Another holdback for some is willingness to embrace EdTech. According to research, many teachers prefer 100% in class learning and would avoid using technology if they could. The pandemic has forced educators to quickly learn and adapt to new tech tools. Pressures on IT departments increased as teachers needed more help when running into technical issues. Some teachers therefore believe that tech can often become a hindrance and take up more class time than being beneficial. In light of this, EdTech companies need to develop simpler solutions that need little to no training for both teachers and students.
Where is EdTech going in the UK?
The EdTech market was valued under £1m in 2018. It is now expected to surpass £4.6bn in 2021. As mentioned earlier, the pandemic has been a hyper-accelerator, a catalyst and a living example that Schools need a lifeline.
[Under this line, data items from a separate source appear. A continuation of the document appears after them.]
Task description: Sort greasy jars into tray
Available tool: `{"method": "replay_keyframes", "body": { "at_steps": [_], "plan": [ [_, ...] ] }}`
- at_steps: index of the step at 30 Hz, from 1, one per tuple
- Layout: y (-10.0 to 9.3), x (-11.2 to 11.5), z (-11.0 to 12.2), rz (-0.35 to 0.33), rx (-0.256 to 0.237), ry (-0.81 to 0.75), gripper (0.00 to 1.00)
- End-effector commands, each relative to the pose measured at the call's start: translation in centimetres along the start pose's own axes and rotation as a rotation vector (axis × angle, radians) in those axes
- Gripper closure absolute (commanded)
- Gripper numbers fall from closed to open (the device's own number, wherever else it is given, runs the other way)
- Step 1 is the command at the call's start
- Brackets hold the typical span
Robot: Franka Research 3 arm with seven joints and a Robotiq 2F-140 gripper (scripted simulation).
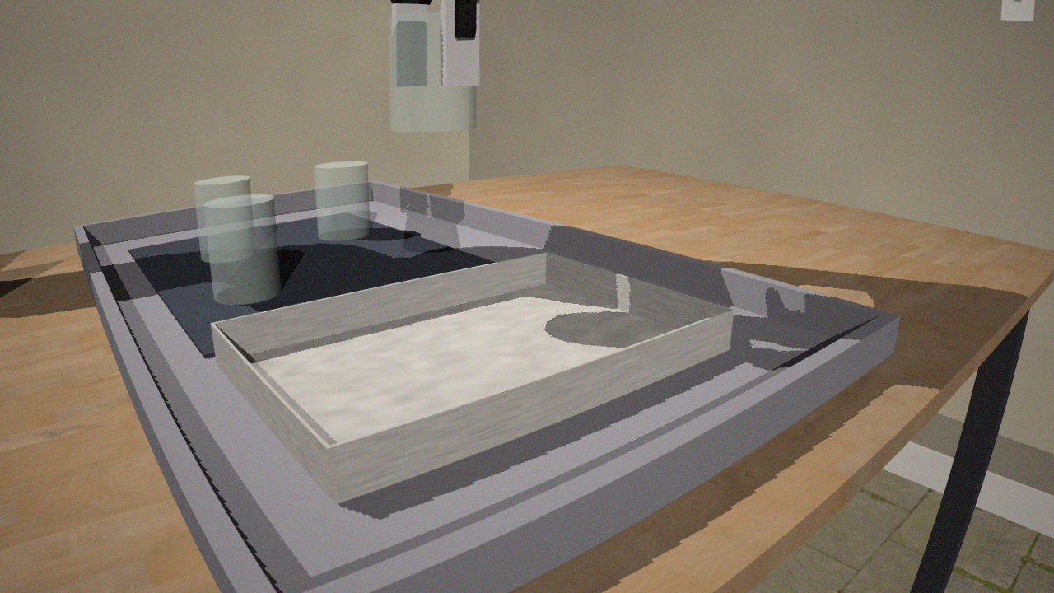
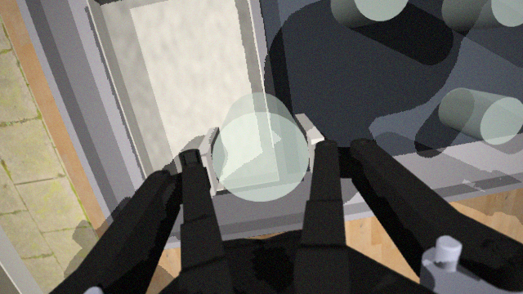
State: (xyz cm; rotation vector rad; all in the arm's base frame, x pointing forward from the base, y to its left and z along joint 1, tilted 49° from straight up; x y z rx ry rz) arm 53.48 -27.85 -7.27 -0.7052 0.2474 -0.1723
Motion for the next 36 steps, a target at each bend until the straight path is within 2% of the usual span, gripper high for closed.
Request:
{"method": "replay_keyframes", "body": {
  "at_steps": [1,28,34,36],
  "plan": [
    [-0.1,0.0,-0.8,0.003,0.002,-0.016,1.00],
    [-0.1,-0.2,-9.1,0.003,0.002,-0.016,1.00],
    [-0.1,-0.2,-9.1,0.003,0.002,-0.016,1.00],
    [0.4,-0.2,-9.1,0.003,0.002,-0.016,1.00]
  ]
}}
Point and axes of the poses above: the point where the finger pads meet when closed, its own y axis out along the fingers, its own z axis across the jaws, x = y × z, the point moved 5 cm from there along -y, back along the fingers, and after that the axes turned 15 degrees about y, right-handed, at the moved point
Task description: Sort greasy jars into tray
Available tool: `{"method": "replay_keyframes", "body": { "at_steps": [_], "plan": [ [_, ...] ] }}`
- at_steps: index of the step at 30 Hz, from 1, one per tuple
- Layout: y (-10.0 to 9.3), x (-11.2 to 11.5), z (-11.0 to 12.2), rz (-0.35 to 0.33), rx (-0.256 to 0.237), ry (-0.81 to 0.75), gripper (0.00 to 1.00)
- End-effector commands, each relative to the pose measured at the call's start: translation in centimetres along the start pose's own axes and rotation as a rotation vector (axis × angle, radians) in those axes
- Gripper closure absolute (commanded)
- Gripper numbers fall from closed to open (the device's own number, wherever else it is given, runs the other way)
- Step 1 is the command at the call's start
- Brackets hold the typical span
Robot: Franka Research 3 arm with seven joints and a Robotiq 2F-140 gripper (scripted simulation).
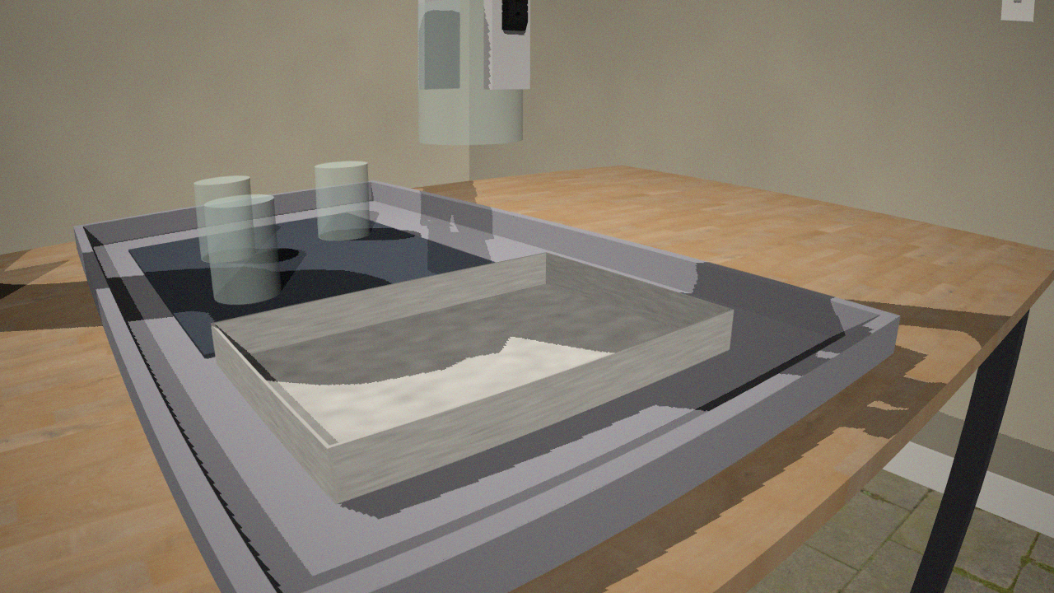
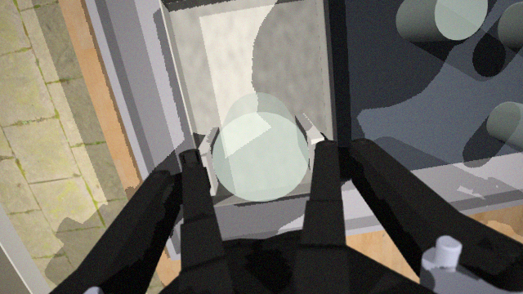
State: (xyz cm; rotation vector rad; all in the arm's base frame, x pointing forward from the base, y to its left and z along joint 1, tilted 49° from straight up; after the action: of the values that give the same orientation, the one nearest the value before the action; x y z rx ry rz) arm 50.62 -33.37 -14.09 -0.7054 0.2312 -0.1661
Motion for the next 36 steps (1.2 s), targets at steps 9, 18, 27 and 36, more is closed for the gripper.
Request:
{"method": "replay_keyframes", "body": {
  "at_steps": [9,18,27,36],
  "plan": [
    [2.6,0.1,0.1,0.002,0.001,0.001,1.00],
    [4.5,0.1,0.1,0.002,0.001,0.001,1.00],
    [6.8,0.1,0.1,0.002,0.001,0.001,1.00],
    [8.6,0.1,0.2,0.002,0.001,0.001,1.00]
  ]
}}
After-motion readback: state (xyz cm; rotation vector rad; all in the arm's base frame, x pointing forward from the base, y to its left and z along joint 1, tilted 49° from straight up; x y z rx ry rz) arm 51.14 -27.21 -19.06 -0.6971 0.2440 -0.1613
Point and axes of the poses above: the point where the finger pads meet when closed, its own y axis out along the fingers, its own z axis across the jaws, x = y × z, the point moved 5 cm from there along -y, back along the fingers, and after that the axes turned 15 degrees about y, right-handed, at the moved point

In 2019, the UK Education department published a strategy to support the implementation of technology into Schools. This strategy began with expanding access to high speed internet to all Schools. The next step was to provide necessary professional development for teachers to enable more effective use and application of technology. Of course the pandemic accelerated this strategy and plan, and we hope that 2021 is a positive year for Schools and the Education department.
The pandemic may have been the greatest living test of whether schools could continue teaching remotely. Now as schools open, the future of technology in the classroom is questionable. Scientific knowledge about COVID-19 is constantly evolving. There may be recurring waves which may result in rolling school closures. The point is we can never be certain of what the future holds. Whatever the blocker may be, education must continue. Education authorities must be prepared for the unexpected as learning should never stop.